- Task details
The entries should be given again so that each one matches the original exactly.

- Stored data entries
=== Section Start ===
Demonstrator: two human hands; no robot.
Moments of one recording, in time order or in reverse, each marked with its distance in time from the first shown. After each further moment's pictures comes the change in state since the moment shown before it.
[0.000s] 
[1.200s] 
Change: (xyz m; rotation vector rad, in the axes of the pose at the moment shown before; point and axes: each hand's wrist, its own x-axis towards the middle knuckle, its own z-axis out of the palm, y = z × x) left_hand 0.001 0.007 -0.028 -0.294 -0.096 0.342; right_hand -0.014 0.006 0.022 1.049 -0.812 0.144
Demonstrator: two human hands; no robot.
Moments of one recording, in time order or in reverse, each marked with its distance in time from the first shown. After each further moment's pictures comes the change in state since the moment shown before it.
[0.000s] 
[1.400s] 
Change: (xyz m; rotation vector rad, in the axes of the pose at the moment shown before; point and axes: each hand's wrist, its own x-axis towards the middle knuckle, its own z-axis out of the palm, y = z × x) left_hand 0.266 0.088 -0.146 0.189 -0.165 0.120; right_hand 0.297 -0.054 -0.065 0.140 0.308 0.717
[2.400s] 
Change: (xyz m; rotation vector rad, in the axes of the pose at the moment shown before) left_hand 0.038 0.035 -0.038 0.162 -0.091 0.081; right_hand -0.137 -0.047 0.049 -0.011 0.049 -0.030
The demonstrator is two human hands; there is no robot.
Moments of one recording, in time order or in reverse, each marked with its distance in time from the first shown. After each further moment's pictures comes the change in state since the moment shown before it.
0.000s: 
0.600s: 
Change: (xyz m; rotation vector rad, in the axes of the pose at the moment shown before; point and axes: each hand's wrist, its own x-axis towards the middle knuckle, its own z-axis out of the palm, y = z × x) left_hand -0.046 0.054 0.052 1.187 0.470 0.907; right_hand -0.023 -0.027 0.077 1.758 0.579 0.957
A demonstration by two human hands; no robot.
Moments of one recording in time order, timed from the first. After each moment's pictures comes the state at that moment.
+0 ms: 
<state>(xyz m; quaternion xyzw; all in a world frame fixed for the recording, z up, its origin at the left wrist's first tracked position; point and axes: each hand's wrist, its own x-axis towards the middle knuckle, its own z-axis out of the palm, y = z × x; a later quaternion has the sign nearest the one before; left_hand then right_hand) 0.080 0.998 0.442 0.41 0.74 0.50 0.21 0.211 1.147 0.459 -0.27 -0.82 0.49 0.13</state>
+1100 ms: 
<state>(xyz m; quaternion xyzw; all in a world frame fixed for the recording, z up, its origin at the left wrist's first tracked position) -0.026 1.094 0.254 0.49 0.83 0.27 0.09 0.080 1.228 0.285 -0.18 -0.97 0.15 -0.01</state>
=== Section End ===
- Answer to this task
Demonstrator: two human hands; no robot.
Moments of one recording, in time order or in reverse, each marked with its distance in time from the first shown. After each further moment's pictures comes the change in state since the moment shown before it.
[0.000s] 
[1.200s] 
Change: (xyz m; rotation vector rad, in the axes of the pose at the moment shown before; point and axes: each hand's wrist, its own x-axis towards the middle knuckle, its own z-axis out of the palm, y = z × x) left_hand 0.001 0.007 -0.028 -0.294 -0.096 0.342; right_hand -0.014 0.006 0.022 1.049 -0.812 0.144
Demonstrator: two human hands; no robot.
Moments of one recording, in time order or in reverse, each marked with its distance in time from the first shown. After each further moment's pictures comes the change in state since the moment shown before it.
[0.000s] 
[1.400s] 
Change: (xyz m; rotation vector rad, in the axes of the pose at the moment shown before; point and axes: each hand's wrist, its own x-axis towards the middle knuckle, its own z-axis out of the palm, y = z × x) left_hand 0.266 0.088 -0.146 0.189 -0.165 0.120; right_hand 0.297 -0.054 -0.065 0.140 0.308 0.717
[2.400s] 
Change: (xyz m; rotation vector rad, in the axes of the pose at the moment shown before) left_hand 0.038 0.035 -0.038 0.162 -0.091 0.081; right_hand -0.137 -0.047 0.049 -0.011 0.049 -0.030
The demonstrator is two human hands; there is no robot.
Moments of one recording, in time order or in reverse, each marked with its distance in time from the first shown. After each further moment's pictures comes the change in state since the moment shown before it.
0.000s: 
0.600s: 
Change: (xyz m; rotation vector rad, in the axes of the pose at the moment shown before; point and axes: each hand's wrist, its own x-axis towards the middle knuckle, its own z-axis out of the palm, y = z × x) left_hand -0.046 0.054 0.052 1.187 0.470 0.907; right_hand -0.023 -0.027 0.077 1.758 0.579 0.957
A demonstration by two human hands; no robot.
Moments of one recording in time order, timed from the first. After each moment's pictures comes the state at that moment.
+0 ms: 
<state>(xyz m; quaternion xyzw; all in a world frame fixed for the recording, z up, its origin at the left wrist's first tracked position; point and axes: each hand's wrist, its own x-axis towards the middle knuckle, its own z-axis out of the palm, y = z × x; a later quaternion has the sign nearest the one before; left_hand then right_hand) 0.080 0.998 0.442 0.41 0.74 0.50 0.21 0.211 1.147 0.459 -0.27 -0.82 0.49 0.13</state>
+1100 ms: 
<state>(xyz m; quaternion xyzw; all in a world frame fixed for the recording, z up, its origin at the left wrist's first tracked position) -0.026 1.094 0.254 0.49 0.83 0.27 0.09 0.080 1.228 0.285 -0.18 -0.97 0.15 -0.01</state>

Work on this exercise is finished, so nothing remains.